World Series Rays Phillies Baseball

World series: how well does it travel?

It’s funny how American teams always seem to win the World Series . The competition in global investment banking may be a little more international, but the apparent world domination by US investment banks might be equally misleading. Perhaps the US banks will find out that, a little like their home-grown sports, they don’t travel so well.

That sounds absurd when you consider how the big Wall Street banks flattened their European competitors in investment banking last year. They filled the top five slots in the ranking of global investment banking fees for the first time since 2009 and their combined market share of 34% reached its highest level since before the financial crisis, according to Dealogic. The top five European banks could scarcely muster 20% between them (as per this chart):

Top 20 Global

In their home market, the big five US banks took the top five slots as well and in Europe they hammered the local competition, filling five of the top eight slots with their highest market share in a decade.

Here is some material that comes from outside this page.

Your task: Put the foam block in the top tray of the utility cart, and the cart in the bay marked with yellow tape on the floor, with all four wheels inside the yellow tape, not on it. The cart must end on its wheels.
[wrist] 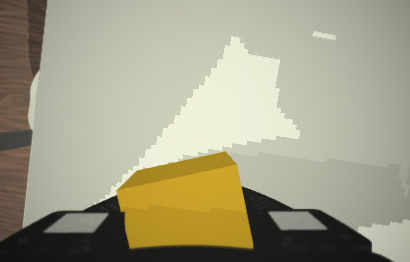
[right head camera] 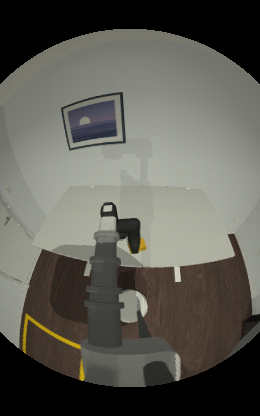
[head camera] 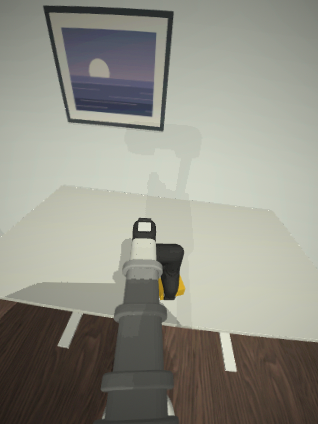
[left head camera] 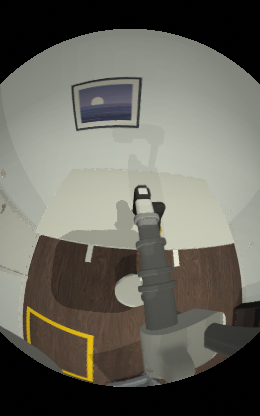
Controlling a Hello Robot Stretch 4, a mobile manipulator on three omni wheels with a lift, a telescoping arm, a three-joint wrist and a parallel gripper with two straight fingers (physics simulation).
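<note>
The yellow foam block [head camera: 181,288] [left head camera: 161,230] [right head camera: 143,245] [wrist: 185,200] is at the white table [head camera: 240,255] [left head camera: 75,200] [right head camera: 185,220] [wrist: 100,75], partly hidden by the gripper in the head views. My gripper [head camera: 169,294] [right head camera: 135,249] [wrist: 191,204] points down and is shut on the block, with a finger against each side in the wrist view. The block's underside is hidden. The yellow tape bay [left head camera: 90,357] [right head camera: 25,335] is on the floor at the lower left, partly cut off. I cannot make out the utility cart.
White table legs [head camera: 70,330] [head camera: 228,352] stand under the front edge. A round white thing [left head camera: 127,290] [right head camera: 131,306] is on the floor near the arm. A dark box-like object [left head camera: 247,316] is at the right. A framed picture [head camera: 110,75] hangs on the wall behind the table.
</note>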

It looks like what a US banker might call a “shutout”, an American word for a “clean sheet” in football, or possibly a “slam dunk”. Whatever you call it, US banks appear to be tightening their grip on the world of investment banking as, one by one, their European rivals are forced to retire hurt.

But the closer you look, the less convincing this global domination becomes: once you strip away the huge in-built home advantage that US banks enjoy they seem far less confident playing away from home. In fact, on away form, it’s the Europeans banks that are punching above their weight. This poses presents both a threat and an opportunity to US and European banks alike.

Home sweet home

A huge part of the US banks’ global success is their dominance of their own very large backyard. They have a combined market share in the US that is twice that of their European rivals (44% vs 21%) in a market that is twice the size (generating nearly $38bn in fees last year compared with $18bn according to Dealogic).

That’s always going to give you a good headstart. The top five US banks made more than $16bn in investment banking fees in the US last year, or roughly four times as much as the European banks made from fees in Europe.

Playing away

Strip the US numbers out of the picture and you quickly get a sense of how reliant the big Wall Street firms are on their domestic business. On average the big five make little more than of their investment banking revenues outside of the US (ranging from just 27% at Bank of America Merrill Lynch to 43% at Morgan Stanley).

Here’s what happens when you rank the same 20 investment banks by fees earned outside the US:

Top 20 ex US

While JP Morgan is still top of a revised ranking of investment banking fees in the rest of the world with $2.1bn, the Europeans start to fight back: Deutsche Bank leapfrogs its US rivals to second place, just ahead of Goldman Sachs. Credit Suisse, HSBC and UBS all climb the rankings while BAML and Citi are left propping up the top 10.

Take this a step further, and calculate the fees earned by investment banks outside of their home region, and the global domination of American banks is turned on its head (in this chart, BAML is highlighted in grey and Credit Suisse in yellow to highlight the trend):

Screen shot 2014-01-24 at 16.12.47

Credit Suisse tops the rankings on away form, with $3bn of fees earned outside of Europe. Remarkably, Barclays and Deutsche Bank complete a European clean sweep with JP Morgan demoted to a lowly fourth place.

On this measure, every big US bank slips further down the league tables. The top five European banks earned $10.8bn between them outside Europe last year, while the big US banks made just $9.2bn. For example, BAML (which last year ran an advertising campaign with the slogan “the power of global connections”) has an 11% share of US investment banking fees, but just little more than 4% in Europe and less than 3% in Asia.

This presents an opportunity for European banks: if they can hold on to their existing market share at home, their business should improve as and when the European and Asian markets recover. They should also be able to squeeze out a little more share in the US as US banks run out of domestic growth. The threat for them – matched by the opportunity for their American rivals – is that the US banks continue to use their dominant position at home to subsidise their overseas business and tighten the screws on their struggling European and Asian rivals in their home markets.

In the investment banking World Series, the big question is not whether international teams will be allowed to play – they already are, and with greater success than US banks would like you to think. Instead, it’s whether the European banks will be able to hold on long enough for markets to recover – or whether they’ll be forced to throw in the towel in the middle of the innings.